What needs to be done: From the listing below, return each line that includes "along".

BEGIN Dataset content

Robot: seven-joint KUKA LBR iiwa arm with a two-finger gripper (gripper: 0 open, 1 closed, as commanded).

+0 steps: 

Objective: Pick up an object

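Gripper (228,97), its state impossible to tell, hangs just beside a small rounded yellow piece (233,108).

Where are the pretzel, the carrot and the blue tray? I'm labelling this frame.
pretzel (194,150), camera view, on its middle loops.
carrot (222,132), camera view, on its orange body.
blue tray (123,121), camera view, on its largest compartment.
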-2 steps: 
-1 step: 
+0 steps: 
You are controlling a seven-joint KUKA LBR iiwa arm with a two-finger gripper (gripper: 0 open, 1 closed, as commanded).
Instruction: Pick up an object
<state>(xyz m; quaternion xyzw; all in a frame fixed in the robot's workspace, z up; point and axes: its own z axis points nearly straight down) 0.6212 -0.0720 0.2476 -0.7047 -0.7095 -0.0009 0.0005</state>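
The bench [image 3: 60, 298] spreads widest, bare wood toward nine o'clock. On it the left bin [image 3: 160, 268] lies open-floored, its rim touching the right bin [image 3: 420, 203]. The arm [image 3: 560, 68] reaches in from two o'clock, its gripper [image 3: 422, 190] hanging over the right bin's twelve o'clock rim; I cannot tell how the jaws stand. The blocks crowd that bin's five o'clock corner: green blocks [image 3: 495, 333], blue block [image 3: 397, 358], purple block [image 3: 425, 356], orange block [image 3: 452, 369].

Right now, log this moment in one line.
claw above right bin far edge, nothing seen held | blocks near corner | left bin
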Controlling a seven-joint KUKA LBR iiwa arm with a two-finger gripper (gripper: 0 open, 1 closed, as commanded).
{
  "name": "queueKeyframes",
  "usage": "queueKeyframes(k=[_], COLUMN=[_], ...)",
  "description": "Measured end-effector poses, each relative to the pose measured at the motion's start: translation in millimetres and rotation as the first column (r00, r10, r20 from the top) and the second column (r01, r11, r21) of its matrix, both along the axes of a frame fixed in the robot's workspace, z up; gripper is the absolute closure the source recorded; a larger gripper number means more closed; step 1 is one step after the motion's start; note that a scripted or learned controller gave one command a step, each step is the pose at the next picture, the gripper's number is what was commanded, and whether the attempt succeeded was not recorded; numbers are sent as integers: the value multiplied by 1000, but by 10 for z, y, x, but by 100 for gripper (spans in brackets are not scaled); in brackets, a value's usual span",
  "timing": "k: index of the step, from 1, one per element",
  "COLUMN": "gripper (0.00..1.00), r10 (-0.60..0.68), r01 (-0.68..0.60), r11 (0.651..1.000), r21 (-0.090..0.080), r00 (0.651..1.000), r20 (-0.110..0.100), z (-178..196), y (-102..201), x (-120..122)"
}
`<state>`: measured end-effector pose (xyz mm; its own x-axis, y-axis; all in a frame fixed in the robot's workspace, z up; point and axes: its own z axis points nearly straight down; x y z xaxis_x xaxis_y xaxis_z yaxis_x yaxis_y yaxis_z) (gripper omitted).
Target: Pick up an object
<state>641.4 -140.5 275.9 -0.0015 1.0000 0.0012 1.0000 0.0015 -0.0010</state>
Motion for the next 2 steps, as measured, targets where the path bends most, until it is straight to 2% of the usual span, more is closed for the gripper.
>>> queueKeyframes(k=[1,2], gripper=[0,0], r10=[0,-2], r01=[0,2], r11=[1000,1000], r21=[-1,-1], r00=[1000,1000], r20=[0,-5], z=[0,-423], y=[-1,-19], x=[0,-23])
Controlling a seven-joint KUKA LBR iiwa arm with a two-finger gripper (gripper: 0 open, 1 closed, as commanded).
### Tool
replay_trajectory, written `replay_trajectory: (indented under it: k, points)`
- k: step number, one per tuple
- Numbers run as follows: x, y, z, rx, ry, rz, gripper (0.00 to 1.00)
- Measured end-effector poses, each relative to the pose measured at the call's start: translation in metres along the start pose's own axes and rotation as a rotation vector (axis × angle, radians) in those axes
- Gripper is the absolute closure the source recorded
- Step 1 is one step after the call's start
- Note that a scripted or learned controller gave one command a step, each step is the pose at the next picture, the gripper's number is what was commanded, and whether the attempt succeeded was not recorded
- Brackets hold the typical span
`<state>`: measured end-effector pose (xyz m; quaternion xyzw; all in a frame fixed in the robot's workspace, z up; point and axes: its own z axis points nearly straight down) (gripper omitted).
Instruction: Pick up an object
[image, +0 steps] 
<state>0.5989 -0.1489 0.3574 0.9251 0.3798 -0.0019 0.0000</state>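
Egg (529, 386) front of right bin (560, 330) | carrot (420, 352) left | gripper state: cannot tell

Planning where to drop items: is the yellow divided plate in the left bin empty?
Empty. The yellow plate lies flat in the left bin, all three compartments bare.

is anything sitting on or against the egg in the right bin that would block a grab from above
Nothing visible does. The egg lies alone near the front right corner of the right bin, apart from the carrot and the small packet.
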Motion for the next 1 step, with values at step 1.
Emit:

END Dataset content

Response to this exercise:
  "description": "Measured end-effector poses, each relative to the pose measured at the motion's start: translation in millimetres and rotation as the first column (r00, r10, r20 from the top) and the second column (r01, r11, r21) of its matrix, both along the axes of a frame fixed in the robot's workspace, z up; gripper is the absolute closure the source recorded; a larger gripper number means more closed; step 1 is one step after the motion's start; note that a scripted or learned controller gave one command a step, each step is the pose at the next picture, the gripper's number is what was commanded, and whether the attempt succeeded was not recorded; numbers are sent as integers: the value multiplied by 1000, but by 10 for z, y, x, but by 100 for gripper (spans in brackets are not scaled); in brackets, a value's usual span",
- Measured end-effector poses, each relative to the pose measured at the call's start: translation in metres along the start pose's own axes and rotation as a rotation vector (axis × angle, radians) in those axes

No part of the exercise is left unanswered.